Now, this one interests me a lot too, but I haven't gone in deep yet. I've only listened to *Cantus* and sampled little bits of the cello works disc. I really want to listen to his operas, though. Anyone that was a colleague of Fischer-Dieskau is probably on a good path, anyway


----------



## Guest

I attended the US premiere of his opera _Lear_ in 1981--it was a devastating (in a good way...) experience! I like just about everything I've heard by him. His solo and chamber pieces make extreme demands on the musicians, but they are still listenable.


----------



## Guest

Currently listening to Melusine. Wow! What a composer!


----------



## Guest

Listening to his setting of King Lear today. Devastating indeed.


----------



## Guest

arcaneholocaust said:


> Listening to his setting of King Lear today.
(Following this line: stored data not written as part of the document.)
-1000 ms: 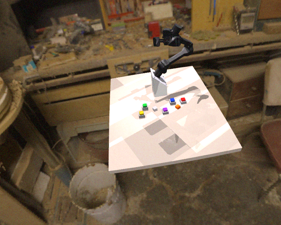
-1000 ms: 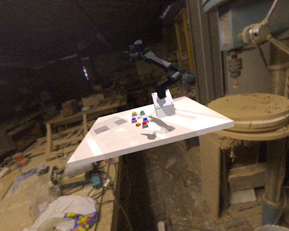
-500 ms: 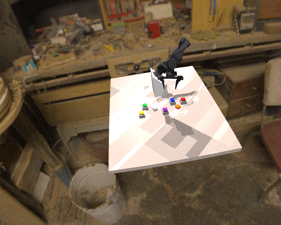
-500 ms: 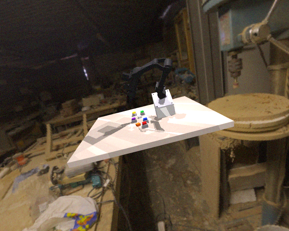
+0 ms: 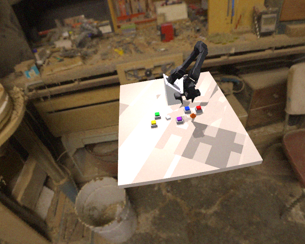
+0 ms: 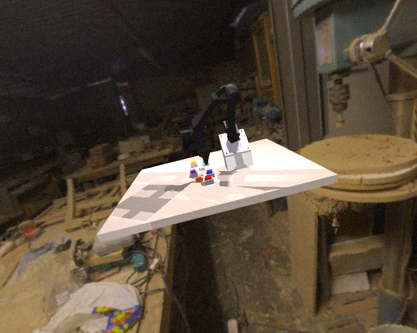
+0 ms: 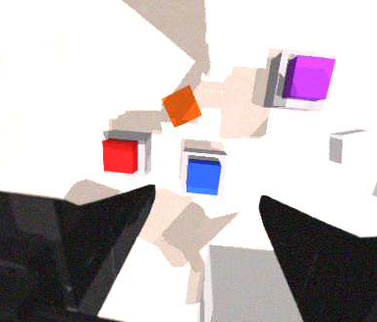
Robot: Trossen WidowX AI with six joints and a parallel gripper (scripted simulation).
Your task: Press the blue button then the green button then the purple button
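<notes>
My gripper tip is 1 cm past the blue button and 6 cm above it. From my gripper tip the other things lie so: red button: 2 cm ahead, 9 cm to the left, 6 cm below; purple button: 8 cm ahead, 10 cm to the right, 6 cm below; orange block: 7 cm ahead, 2 cm to the left, 8 cm below.
</notes>
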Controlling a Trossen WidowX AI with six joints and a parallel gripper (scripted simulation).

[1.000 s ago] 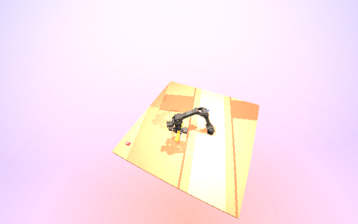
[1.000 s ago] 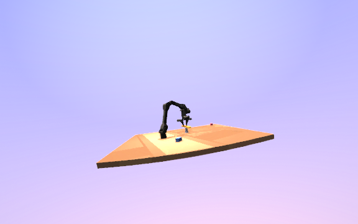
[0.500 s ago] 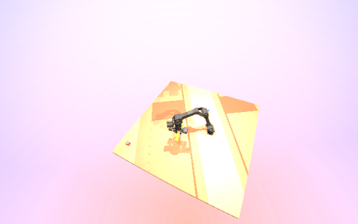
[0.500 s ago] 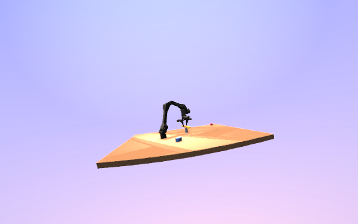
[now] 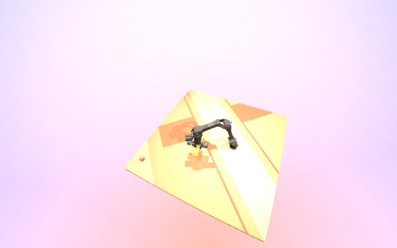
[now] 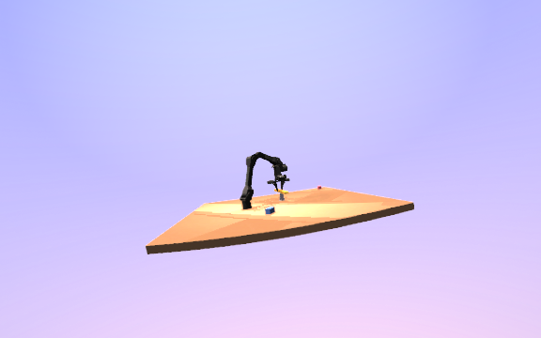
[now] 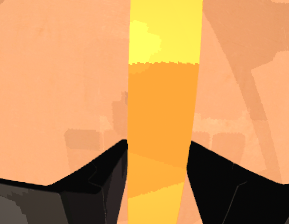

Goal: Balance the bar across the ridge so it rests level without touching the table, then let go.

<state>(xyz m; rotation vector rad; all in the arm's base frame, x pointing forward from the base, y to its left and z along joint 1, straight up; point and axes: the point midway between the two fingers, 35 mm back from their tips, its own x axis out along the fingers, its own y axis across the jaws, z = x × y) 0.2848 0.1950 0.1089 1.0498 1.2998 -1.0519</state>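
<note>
The yellow bar lies 10 mm ahead of my gripper tip and 30 mm to the right of it. Round my gripper tip: small red cube 460 mm ahead, 310 mm to the left, 60 mm below; small blue block 140 mm behind, 470 mm to the right, 60 mm below.
</note>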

Devastating indeed.


It needs to be experienced live for the full effect. I recall the tiny handful of players in the orchestra pit who didn't play during the thunder storm scene ("Blow winds, and crack thy cheeks") had their ears covered to protect them from the frightful din! On the other end of the emotional and melodic spectrum, I think the music that accompanies Lear as he carries the body of Cordelia on stage is so haunting, as is the bass flute solo during one of the "Poor Tom" scenes. It's just a masterful piece.

Funny story. When I attended the premiere, the elderly woman next to me struck up a conversation before it began and said, "I didn't know that Verdi had made King Lear into an opera." Oh boy, was she in for a shock! I explained to her that it was by a contemporary German composer, Aribert Reimann, and he wasn't exactly Verdi. At intermission, she was almost too stunned to speak!


----------



## cjvinthechair

Two fine pieces - John 3, 16 for a cappella choir 



..and the Wolkenloses Christfest (here with Fischer-Dieskau)


----------



## Guest

Just ordered the recording of _Das Schloss_. Really wasn't ready to make the purchase till next week, money-wise, but I'd never seen a seller offer it for a reasonable price before, and there was "Only One Left In Stock"...


----------